* **WHAT TO DO**
Each line of the listing that contains the word "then" is to be copied.

-------------------------

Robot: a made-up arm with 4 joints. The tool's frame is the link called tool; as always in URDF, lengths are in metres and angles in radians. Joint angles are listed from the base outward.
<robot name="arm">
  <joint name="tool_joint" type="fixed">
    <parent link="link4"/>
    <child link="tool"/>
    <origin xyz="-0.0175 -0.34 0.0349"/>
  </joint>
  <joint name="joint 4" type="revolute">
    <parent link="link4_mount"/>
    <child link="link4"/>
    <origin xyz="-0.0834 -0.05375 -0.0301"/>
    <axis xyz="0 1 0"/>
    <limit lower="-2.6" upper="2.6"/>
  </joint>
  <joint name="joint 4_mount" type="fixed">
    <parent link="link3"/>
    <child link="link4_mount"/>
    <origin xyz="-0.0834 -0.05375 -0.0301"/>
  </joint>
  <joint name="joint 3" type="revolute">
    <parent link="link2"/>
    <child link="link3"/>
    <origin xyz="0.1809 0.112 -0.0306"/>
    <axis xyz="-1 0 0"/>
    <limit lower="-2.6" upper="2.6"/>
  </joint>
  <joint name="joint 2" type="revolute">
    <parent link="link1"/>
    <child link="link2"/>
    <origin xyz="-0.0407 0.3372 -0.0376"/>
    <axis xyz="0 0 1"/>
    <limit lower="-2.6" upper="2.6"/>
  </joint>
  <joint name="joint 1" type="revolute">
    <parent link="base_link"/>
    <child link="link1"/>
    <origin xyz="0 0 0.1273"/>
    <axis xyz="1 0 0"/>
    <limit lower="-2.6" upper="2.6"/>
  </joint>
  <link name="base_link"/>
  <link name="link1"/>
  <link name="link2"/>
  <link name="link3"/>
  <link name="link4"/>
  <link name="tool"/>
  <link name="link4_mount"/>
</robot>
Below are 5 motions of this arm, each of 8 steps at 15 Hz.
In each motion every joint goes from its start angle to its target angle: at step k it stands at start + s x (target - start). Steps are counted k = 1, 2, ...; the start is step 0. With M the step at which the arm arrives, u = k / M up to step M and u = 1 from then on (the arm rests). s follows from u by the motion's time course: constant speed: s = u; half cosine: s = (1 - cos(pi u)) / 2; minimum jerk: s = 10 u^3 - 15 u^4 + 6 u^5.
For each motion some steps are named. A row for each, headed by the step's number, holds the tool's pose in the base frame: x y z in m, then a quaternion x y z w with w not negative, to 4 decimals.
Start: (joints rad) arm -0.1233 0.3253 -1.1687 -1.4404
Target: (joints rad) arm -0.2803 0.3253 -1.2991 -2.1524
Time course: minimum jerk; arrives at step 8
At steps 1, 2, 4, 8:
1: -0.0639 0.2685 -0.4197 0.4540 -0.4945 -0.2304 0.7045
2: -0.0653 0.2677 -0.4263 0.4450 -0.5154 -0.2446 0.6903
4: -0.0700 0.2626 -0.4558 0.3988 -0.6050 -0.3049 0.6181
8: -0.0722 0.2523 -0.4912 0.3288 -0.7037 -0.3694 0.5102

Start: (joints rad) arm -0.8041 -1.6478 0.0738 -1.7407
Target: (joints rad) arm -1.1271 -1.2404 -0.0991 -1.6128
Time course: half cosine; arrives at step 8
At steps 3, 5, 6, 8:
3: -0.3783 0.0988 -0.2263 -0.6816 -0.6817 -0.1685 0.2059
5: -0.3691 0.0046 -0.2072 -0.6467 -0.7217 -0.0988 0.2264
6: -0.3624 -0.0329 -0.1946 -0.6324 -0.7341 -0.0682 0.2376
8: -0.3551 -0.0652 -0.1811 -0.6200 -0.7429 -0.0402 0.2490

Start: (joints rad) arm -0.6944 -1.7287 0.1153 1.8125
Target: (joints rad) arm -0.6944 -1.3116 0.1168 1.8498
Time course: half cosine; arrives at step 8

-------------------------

* **ANSWER AREA**
In each motion every joint goes from its start angle to its target angle: at step k it stands at start + s x (target - start). Steps are counted k = 1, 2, ...; the start is step 0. With M the step at which the arm arrives, u = k / M up to step M and u = 1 from then on (the arm rests). s follows from u by the motion's time course: constant speed: s = u; half cosine: s = (1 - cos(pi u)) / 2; minimum jerk: s = 10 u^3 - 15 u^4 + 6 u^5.
For each motion some steps are named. A row for each, headed by the step's number, holds the tool's pose in the base frame: x y z in m, then a quaternion x y z w with w not negative, to 4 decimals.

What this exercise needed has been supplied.